Figures 9(a) to 9(c) show the response of the system under sinusoidal disturbance. As with the step input disturbance, the performance of the system clearly indicates that the ANFIS scheme was much better than its counterparts at accommodating the introduced conditions. The magnitude of compensation was much greater than the step input. This further reaffirmed the robustness and effectiveness of the proposed scheme at controlling the vertical motion of the suspension system. Thus, it is expected that the new scheme could help to improve the vehicle riding comfort, road handling, and stability quite considerably.

Graphic responses under sine wave function road model.
With the system having sinusoidal disturbances, the ANFIS controller rejected more than 75% of the amplitude, which is better than the hybrid controller, while the passive system only rejected a very small amount of the disturbance amplitude.
When the frequency of the bump excitation approached the frequency of sprung mass resonance, as shown in Figure 10(a), the semiactive suspension via ANFIS controller reduced the acceleration amplitude of the sprung mass vibration. With the tire deflection shown in Figure 10(b), the ANFIS controller can depress the frequency more effectively and reduce deflection better than the hybrid controller and the passive system. According to the result in Figure 10(c), the semiactive suspension with ANFIS controller can reduce the displacement of the sprung mass and, more importantly, this controller can greatly improve vehicle stability. Specifically, the ANFIS controller rejected more than 65% of the amplitude of the system with bump disturbances, which was again better than the hybrid controller and the passive system.

Graphic responses under bump road model.
When all the results were compared to the other two algorithms, the improvement in ride comfort and road handling was inferior to the other algorithms and the improvement in stability was superior to the cases with the other algorithms. This may be due to the fact that the design principle of this algorithm was based on the weighting between the skyhook control and the groundhook control. A suitable weighting factor for various road conditions was difficult to determine and therefore needs more effort in the future.
5. Conclusion
This paper has presented a simulation study using Matlab/Simulink of the adaptive neuro fuzzy inference system (ANFIS) with a hybrid control strategy to control a semiactive suspension control system. The numerical investigations involved an MR damper which utilized MR damper fields to improve the adjustable damping effects. This ANFIS method adopted a Takagi-Sugeno configuration with a hybrid learning method typically used in a neural network configuration.
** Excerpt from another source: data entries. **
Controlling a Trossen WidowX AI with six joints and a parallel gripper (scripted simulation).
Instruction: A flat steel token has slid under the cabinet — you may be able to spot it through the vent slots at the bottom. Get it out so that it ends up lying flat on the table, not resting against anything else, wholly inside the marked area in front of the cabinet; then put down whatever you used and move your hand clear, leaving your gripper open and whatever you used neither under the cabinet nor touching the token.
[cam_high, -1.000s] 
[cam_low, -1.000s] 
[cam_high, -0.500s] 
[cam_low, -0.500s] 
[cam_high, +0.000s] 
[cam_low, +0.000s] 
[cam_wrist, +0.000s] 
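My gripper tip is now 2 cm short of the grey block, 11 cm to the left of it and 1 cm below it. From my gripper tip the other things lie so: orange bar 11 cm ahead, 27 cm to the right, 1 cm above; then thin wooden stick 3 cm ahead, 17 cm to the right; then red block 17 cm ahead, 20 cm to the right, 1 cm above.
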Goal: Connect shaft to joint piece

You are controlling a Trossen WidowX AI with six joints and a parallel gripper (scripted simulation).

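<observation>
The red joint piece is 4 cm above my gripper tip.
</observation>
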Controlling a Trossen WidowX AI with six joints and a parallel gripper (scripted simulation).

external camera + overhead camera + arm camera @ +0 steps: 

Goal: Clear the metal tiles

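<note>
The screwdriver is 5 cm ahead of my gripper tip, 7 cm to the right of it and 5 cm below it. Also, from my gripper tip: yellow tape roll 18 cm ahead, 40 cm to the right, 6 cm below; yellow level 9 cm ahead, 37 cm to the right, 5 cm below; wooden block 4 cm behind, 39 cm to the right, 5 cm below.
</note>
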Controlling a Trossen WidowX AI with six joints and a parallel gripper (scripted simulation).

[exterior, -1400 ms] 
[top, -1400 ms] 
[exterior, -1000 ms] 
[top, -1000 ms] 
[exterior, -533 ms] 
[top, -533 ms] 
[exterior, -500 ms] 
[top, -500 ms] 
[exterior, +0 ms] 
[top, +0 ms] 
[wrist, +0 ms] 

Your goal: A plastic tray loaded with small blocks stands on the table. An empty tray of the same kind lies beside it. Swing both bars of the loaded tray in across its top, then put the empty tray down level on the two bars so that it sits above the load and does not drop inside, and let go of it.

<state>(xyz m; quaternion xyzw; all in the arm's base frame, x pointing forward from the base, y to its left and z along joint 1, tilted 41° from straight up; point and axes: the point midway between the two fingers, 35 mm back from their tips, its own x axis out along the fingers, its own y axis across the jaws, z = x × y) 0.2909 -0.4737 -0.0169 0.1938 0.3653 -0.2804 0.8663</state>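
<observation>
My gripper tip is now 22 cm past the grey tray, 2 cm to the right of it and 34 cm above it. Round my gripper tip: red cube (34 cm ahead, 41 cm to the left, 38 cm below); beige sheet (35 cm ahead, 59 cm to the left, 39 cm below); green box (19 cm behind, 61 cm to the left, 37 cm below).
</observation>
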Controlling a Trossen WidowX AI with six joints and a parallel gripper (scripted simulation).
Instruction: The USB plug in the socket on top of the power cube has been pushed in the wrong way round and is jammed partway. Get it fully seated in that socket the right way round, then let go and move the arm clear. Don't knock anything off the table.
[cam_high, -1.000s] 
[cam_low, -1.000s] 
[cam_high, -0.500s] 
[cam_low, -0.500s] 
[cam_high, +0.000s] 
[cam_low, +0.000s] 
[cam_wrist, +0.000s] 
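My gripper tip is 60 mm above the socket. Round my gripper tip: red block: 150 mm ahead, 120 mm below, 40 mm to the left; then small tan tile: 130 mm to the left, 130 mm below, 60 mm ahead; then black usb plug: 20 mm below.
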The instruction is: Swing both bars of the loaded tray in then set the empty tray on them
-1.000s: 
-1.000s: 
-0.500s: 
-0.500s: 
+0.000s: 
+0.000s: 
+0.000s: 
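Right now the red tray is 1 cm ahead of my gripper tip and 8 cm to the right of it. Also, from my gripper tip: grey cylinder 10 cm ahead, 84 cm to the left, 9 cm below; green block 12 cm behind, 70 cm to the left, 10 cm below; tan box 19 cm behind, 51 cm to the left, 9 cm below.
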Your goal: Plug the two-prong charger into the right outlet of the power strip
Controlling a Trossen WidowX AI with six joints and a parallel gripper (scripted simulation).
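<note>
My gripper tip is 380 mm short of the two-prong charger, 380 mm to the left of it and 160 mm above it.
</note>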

The simulation results have shown that the ANFIS-hybrid controller can suppress the worst case step, sinusoidal, and bump function road disturbances effectively, and hence it could handle other, less severe real road situations better than conventional controllers. This paper can declare that a semiactive MR damper suspension system can be extended and constructed from pilot plant scale to a passenger vehicle with improved ride comfort, road handling, and vehicle stability using ANFIS-hybrid controllers. An ongoing project via the development of a full working prototype is underway to practically verify and validate the simulation trends of the parameters of interest.
Conflict of Interests
The authors declare that there is no conflict of interests regarding the publication of this paper.
Footnotes
Acknowledgments
The project is supported by an ARC Discovery Grant (Project no. DP140100303). The first author would like to thank the Directorate General of Higher Education, Ministry of Education and Culture, Republic of Indonesia, for supporting this study.